What is needed is a copy of each line in the listing that contains "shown".

> [Material to process]
%%

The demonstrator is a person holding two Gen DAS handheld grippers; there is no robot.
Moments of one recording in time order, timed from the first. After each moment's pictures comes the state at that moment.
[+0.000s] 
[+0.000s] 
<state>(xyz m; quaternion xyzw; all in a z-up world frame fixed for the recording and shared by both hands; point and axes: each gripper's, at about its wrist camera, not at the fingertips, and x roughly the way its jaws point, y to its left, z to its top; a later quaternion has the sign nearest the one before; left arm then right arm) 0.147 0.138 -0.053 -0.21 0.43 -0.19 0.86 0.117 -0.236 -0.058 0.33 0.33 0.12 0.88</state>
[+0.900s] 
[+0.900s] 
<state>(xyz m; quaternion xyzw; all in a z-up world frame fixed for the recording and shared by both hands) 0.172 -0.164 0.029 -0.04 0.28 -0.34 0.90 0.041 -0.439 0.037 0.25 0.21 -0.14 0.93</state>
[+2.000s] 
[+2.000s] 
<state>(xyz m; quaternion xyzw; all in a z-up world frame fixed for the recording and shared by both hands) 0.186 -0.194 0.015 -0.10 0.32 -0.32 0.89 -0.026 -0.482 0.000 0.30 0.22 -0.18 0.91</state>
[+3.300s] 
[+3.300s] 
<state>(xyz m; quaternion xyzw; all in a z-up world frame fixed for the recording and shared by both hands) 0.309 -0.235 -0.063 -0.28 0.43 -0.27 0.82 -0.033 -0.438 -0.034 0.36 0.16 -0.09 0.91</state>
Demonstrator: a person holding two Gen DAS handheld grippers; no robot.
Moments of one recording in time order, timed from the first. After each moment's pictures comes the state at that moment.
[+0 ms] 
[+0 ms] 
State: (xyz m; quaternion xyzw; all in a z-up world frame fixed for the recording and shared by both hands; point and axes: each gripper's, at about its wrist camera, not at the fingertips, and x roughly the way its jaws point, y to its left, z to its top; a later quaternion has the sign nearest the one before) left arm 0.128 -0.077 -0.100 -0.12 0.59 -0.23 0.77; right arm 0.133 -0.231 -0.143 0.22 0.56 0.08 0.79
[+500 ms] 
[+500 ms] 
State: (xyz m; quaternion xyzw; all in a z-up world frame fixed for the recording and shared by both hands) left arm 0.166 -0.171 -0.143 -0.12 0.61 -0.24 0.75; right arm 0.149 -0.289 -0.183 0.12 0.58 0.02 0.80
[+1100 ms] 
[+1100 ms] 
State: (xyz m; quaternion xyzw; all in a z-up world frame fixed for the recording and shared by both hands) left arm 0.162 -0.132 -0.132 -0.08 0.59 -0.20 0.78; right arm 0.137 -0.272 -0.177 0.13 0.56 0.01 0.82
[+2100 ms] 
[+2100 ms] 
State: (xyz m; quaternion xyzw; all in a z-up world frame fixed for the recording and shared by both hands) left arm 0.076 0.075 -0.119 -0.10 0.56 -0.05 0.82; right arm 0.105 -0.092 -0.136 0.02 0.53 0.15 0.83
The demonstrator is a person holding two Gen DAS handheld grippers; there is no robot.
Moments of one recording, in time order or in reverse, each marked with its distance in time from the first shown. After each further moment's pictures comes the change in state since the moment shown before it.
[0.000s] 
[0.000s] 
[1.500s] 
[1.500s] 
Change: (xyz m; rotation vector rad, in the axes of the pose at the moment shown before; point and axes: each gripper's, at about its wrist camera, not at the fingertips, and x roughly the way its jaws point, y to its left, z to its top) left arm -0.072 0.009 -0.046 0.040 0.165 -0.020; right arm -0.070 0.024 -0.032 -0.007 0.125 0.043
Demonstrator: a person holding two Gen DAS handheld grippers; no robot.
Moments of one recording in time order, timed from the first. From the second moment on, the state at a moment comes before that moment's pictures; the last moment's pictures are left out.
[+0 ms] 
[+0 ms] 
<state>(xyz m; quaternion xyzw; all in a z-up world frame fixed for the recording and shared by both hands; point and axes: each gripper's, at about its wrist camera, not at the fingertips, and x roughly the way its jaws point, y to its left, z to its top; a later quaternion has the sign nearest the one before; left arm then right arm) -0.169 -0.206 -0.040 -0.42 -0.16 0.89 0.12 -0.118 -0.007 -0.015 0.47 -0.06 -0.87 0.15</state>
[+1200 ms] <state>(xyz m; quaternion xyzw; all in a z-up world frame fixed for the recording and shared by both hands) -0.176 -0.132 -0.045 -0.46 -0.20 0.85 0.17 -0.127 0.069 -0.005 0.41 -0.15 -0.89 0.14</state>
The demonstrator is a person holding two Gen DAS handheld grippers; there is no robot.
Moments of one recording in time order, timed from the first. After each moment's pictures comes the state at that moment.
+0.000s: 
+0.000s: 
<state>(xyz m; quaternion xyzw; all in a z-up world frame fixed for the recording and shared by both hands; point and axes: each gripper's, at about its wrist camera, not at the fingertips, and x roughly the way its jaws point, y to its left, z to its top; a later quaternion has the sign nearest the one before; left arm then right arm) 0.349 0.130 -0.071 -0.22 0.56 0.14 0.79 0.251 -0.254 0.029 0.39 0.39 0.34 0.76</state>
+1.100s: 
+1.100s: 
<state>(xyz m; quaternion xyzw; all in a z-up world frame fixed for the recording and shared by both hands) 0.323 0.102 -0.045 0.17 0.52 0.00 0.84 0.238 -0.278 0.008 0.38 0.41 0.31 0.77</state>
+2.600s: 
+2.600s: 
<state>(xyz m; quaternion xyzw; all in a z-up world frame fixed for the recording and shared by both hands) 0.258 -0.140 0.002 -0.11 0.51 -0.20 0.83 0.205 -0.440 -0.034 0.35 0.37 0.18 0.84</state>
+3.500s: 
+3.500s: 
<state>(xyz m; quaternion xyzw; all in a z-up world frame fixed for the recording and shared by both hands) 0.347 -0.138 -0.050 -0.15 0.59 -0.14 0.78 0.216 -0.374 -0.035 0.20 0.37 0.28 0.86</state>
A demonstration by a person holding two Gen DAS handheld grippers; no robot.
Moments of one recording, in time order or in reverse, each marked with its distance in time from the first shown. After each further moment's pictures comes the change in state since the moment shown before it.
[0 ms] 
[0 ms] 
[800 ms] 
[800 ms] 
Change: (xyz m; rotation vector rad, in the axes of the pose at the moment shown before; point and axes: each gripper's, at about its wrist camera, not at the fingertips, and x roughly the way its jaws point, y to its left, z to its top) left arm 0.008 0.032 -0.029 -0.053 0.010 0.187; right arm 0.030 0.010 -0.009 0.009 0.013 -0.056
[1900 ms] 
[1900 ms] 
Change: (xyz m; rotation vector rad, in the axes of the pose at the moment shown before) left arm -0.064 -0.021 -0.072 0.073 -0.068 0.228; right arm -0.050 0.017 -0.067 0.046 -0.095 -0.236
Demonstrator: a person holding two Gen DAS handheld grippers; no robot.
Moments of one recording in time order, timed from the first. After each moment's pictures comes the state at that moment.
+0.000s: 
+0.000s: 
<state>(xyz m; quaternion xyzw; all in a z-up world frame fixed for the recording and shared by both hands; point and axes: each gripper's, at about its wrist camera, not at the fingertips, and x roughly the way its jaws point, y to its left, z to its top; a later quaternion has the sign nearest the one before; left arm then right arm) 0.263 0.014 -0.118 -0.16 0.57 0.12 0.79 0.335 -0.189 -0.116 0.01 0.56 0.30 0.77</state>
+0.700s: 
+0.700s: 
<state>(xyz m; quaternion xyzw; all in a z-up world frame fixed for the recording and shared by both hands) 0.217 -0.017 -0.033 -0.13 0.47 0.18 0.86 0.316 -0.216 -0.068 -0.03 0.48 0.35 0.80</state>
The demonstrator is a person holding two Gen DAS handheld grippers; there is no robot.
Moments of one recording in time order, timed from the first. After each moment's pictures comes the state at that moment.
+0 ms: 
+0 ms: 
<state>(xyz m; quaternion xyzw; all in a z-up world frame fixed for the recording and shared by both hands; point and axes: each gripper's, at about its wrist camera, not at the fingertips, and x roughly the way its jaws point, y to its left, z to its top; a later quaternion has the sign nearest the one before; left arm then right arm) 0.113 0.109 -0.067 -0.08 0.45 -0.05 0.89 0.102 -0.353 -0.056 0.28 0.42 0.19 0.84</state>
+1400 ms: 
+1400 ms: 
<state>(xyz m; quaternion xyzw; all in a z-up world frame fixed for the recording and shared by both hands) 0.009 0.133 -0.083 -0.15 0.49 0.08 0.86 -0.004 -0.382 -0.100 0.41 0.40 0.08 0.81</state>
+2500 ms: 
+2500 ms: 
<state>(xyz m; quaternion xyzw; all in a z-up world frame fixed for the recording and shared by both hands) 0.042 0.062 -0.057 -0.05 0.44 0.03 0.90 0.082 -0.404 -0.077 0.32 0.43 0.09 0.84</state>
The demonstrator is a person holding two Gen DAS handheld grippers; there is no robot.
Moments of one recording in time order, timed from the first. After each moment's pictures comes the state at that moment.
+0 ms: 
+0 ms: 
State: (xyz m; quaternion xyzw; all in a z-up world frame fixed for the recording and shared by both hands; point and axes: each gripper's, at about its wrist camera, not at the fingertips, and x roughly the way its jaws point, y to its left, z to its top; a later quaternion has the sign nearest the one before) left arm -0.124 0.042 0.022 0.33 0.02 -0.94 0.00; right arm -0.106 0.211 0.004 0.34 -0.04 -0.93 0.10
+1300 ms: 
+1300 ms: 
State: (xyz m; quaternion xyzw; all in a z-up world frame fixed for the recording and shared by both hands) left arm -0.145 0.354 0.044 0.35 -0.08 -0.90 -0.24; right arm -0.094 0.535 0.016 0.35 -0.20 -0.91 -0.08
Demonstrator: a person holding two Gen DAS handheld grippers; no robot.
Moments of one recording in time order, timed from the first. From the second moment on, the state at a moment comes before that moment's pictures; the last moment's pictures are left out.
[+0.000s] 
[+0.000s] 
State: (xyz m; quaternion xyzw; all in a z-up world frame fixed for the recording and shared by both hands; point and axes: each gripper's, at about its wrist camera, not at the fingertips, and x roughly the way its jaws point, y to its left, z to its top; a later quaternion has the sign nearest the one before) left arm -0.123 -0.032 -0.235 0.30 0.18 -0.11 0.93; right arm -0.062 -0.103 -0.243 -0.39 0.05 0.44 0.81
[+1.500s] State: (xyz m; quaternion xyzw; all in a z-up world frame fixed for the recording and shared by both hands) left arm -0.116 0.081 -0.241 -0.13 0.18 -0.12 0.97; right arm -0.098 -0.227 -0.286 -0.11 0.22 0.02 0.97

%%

> [Result of this exercise]
Moments of one recording, in time order or in reverse, each marked with its distance in time from the first shown. After each further moment's pictures comes the change in state since the moment shown before it.
Change: (xyz m; rotation vector rad, in the axes of the pose at the moment shown before; point and axes: each gripper's, at about its wrist camera, not at the fingertips, and x roughly the way its jaws point, y to its left, z to its top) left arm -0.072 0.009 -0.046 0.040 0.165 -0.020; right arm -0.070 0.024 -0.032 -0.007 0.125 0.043
Moments of one recording, in time order or in reverse, each marked with its distance in time from the first shown. After each further moment's pictures comes the change in state since the moment shown before it.
Change: (xyz m; rotation vector rad, in the axes of the pose at the moment shown before; point and axes: each gripper's, at about its wrist camera, not at the fingertips, and x roughly the way its jaws point, y to its left, z to its top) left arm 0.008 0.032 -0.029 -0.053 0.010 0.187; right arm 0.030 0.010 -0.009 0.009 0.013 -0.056
Change: (xyz m; rotation vector rad, in the axes of the pose at the moment shown before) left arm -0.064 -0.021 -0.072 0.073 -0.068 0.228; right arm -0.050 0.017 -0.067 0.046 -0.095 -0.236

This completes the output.